ACTIVITY:
Go through the records below and report each line with "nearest" in it.

(Data items)
+--

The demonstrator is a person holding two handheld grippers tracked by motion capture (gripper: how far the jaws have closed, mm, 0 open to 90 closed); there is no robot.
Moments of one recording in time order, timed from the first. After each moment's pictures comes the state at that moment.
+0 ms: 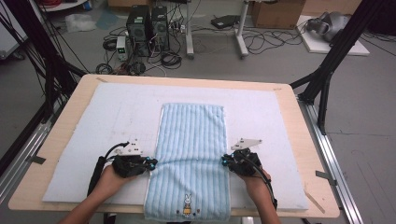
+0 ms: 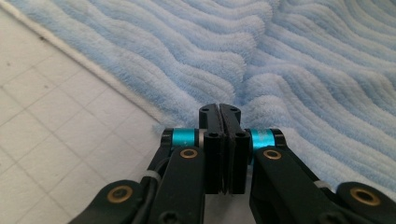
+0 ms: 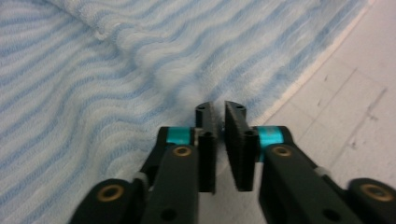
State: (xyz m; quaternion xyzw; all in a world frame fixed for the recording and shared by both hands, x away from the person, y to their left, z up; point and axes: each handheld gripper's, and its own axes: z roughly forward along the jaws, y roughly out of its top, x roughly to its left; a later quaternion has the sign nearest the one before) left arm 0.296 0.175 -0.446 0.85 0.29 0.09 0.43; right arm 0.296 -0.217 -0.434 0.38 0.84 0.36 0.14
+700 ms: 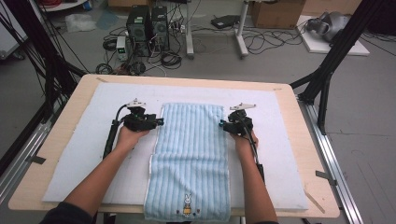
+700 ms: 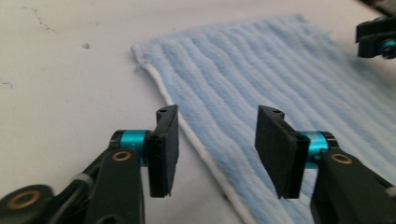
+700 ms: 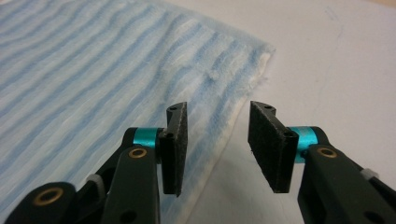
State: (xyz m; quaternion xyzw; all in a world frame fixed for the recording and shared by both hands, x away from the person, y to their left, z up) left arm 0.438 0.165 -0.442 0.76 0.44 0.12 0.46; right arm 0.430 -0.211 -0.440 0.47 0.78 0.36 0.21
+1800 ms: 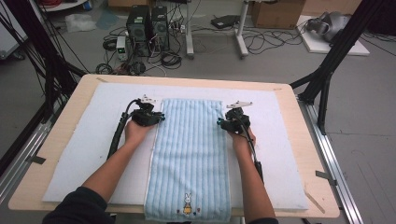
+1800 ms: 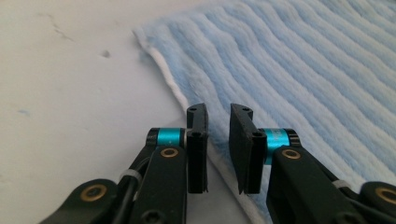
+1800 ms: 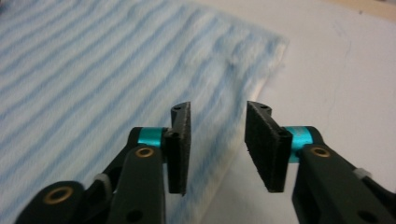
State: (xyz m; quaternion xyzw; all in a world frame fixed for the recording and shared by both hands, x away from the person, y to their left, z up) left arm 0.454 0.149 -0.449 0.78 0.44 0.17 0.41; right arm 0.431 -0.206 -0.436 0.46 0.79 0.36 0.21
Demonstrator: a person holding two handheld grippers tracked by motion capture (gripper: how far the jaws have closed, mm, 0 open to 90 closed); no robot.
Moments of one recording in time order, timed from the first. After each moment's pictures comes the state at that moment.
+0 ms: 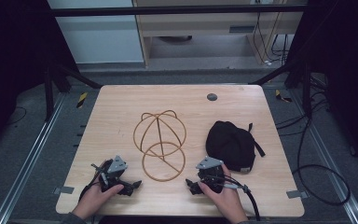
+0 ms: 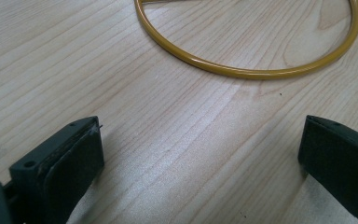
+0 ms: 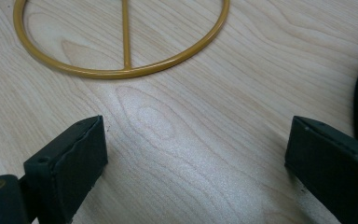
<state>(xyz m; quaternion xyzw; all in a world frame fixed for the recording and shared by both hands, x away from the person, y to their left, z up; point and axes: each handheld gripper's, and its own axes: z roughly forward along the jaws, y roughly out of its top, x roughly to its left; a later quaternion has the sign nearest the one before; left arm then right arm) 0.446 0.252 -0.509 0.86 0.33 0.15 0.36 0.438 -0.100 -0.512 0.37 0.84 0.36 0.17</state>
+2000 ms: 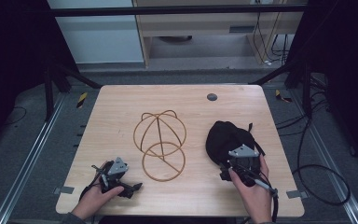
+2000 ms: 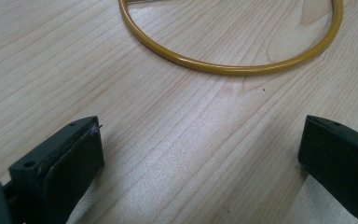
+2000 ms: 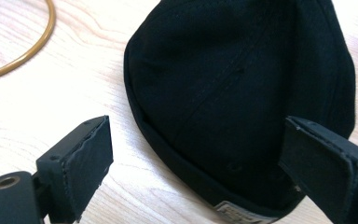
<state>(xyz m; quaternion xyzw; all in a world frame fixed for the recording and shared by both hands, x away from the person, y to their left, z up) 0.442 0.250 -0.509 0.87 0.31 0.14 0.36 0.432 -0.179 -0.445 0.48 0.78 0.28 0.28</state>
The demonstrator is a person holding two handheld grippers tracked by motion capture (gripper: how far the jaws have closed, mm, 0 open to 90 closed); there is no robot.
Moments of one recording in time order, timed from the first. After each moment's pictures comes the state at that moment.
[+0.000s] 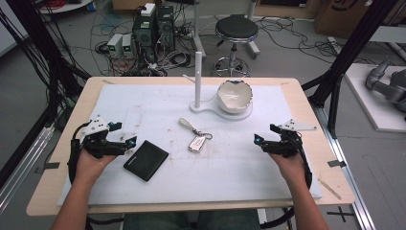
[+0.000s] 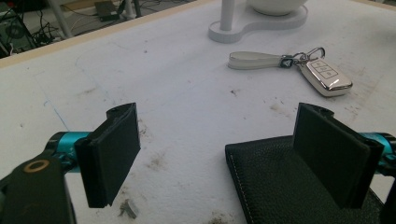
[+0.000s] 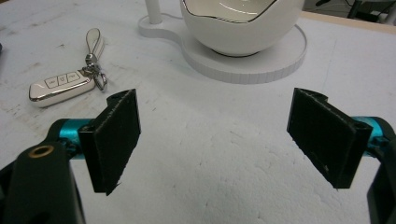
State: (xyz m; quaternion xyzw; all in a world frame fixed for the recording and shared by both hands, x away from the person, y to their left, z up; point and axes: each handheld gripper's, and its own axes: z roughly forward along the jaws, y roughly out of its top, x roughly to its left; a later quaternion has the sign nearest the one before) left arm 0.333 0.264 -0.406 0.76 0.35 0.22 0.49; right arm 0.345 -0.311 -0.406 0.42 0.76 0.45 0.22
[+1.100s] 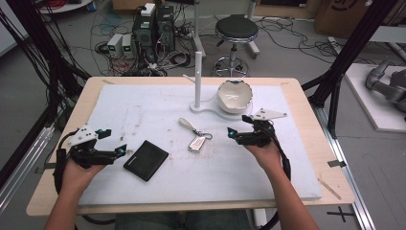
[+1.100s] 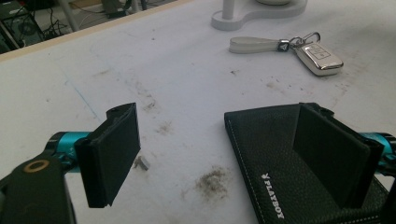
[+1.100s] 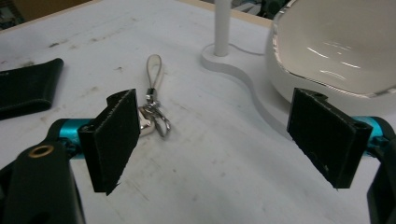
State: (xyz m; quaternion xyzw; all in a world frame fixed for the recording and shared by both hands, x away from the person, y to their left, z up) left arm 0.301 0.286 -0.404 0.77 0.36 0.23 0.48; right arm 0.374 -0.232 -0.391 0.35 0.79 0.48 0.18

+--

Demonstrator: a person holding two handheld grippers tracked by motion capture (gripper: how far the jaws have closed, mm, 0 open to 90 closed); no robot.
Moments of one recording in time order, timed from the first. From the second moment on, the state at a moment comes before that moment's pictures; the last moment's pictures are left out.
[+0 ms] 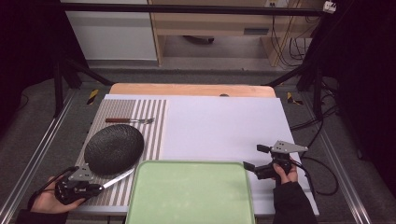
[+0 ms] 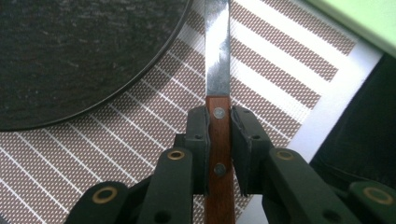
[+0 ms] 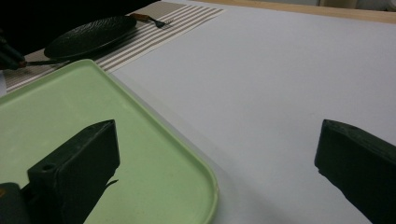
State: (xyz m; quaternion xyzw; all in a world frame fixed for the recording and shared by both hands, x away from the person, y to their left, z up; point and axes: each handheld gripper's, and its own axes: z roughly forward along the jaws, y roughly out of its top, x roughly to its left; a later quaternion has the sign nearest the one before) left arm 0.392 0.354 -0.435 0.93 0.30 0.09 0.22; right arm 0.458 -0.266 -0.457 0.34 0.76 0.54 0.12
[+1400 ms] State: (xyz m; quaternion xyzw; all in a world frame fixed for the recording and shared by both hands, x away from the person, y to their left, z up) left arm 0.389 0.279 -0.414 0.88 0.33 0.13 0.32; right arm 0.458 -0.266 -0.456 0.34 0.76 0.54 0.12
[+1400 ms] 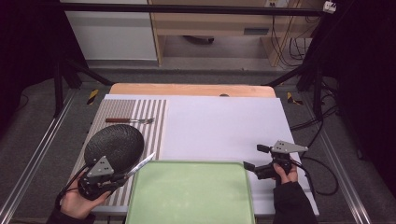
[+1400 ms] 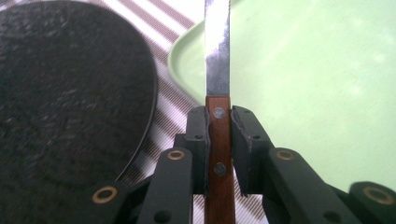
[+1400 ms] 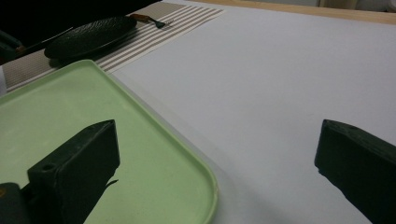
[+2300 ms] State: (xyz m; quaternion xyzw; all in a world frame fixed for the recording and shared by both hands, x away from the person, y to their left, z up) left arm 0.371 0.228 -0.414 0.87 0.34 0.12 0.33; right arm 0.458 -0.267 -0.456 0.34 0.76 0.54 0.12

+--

RESULT OF THE TASK:
State: (xyz m; quaternion xyzw; all in a world frame fixed for the recording and shared by both hands, x away from the person, y to their left, z up; point and axes: each handheld gripper's, and its own axes: z roughly forward along the jaws, y roughly out of its top, x roughly to its left; a later quaternion has the sign nearest the one before) left arm 0.296 0.175 -0.446 0.85 0.29 0.09 0.43; right arm 0.296 -0.217 -0.434 0.38 0.84 0.36 0.14
<state>(xyz m; quaternion xyzw; all in a world frame fixed for the recording and shared by both hands, x away from the person, y to their left, z up; point and axes: each handheld gripper's, and its own axes: z roughly forward along the jaws, y roughly out of its top, x roughly to its left; a later quaternion has the sign nearest the one before; left arm then right arm) 0.446 0.252 -0.509 0.86 0.33 0.15 0.36 0.438 -0.100 -0.512 0.37 0.84 0.36 0.17</state>
State: (xyz m; quaternion xyzw; all in a world frame fixed for the recording and shared by both hands, x away from the person, y to their left, z up; point and axes: each handheld gripper's, and its own axes: z roughly forward along the jaws, y roughly out of its top, x roughly to its left; a later quaternion has the sign nearest the one before) left arm 0.333 0.264 -0.406 0.76 0.35 0.22 0.49; right arm 0.345 -0.311 -0.406 0.42 0.76 0.45 0.22
State: (xyz m; quaternion xyzw; all in a world frame fixed for the recording and shared by both hands, x away from the person, y to their left, z up; point and axes: each handheld gripper's, and its own axes: z roughly forward along the jaws, y roughly out of its top, x roughly to its left; a later quaternion has the sign nearest the one before) left arm 0.392 0.354 -0.435 0.93 0.30 0.09 0.22; right arm 0.458 -0.266 -0.457 0.34 0.76 0.54 0.12

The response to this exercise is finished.